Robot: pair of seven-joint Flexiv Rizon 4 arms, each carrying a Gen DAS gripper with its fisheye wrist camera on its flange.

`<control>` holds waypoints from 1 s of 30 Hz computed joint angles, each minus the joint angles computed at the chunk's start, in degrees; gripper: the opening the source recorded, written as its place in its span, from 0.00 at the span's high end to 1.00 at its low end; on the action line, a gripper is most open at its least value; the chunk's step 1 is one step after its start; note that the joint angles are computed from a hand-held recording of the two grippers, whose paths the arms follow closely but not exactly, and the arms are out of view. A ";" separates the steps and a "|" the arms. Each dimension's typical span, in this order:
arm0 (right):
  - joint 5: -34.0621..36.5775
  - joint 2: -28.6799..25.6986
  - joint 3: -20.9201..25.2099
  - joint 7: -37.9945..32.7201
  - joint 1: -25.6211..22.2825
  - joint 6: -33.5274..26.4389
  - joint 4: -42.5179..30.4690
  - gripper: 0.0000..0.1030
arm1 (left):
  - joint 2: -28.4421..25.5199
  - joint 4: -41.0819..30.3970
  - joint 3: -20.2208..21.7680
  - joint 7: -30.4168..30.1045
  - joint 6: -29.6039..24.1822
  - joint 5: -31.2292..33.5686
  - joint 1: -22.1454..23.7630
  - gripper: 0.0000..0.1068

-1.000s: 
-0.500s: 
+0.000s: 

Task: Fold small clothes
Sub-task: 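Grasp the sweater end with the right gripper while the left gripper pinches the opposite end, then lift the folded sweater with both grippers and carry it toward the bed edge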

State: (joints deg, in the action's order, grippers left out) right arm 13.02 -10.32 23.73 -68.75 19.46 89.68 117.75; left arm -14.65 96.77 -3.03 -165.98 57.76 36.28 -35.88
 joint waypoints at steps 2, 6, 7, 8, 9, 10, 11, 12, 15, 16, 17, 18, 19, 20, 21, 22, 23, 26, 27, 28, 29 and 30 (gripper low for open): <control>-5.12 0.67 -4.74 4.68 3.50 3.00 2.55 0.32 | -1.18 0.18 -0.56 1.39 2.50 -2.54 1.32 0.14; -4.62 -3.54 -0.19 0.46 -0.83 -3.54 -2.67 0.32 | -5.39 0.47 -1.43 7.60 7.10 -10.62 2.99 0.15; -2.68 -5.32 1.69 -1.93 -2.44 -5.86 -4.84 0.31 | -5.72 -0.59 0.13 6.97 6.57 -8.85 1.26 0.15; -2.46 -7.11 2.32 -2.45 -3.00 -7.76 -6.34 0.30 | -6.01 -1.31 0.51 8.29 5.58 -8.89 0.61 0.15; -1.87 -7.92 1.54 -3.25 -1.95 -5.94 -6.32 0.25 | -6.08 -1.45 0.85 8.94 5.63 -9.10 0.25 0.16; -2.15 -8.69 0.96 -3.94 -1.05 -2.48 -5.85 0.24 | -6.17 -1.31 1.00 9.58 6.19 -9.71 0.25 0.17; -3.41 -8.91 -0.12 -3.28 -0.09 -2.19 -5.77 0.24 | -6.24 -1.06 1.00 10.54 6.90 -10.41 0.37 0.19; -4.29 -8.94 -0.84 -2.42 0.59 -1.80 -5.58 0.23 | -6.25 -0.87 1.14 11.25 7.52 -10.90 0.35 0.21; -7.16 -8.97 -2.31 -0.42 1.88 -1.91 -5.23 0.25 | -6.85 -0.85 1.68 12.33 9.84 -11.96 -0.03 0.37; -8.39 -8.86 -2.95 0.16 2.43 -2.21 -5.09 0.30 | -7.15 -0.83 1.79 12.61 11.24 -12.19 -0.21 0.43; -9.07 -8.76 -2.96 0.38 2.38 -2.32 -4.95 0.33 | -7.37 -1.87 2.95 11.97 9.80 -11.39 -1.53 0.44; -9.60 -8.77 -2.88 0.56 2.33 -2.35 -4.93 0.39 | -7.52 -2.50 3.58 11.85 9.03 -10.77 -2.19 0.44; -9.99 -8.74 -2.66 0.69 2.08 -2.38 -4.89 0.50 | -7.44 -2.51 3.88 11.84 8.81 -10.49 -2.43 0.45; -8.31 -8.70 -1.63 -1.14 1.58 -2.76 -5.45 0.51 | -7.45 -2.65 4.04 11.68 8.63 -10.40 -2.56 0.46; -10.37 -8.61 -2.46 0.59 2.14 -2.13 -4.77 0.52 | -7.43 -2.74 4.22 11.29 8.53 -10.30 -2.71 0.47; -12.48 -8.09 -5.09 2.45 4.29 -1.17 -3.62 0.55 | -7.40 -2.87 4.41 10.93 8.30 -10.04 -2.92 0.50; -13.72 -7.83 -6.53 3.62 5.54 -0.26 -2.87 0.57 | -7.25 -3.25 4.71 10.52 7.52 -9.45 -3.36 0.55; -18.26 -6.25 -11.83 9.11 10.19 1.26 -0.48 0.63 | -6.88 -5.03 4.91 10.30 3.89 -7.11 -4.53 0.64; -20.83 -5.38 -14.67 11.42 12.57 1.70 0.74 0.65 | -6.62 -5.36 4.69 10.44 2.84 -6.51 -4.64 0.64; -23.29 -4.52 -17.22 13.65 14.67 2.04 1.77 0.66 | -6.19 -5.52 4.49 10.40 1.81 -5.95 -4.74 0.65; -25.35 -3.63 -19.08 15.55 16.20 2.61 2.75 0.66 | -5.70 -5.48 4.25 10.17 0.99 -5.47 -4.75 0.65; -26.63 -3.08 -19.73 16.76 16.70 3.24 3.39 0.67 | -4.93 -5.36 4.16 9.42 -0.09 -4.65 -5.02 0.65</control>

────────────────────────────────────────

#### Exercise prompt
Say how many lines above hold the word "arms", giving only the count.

#### Problem solution
2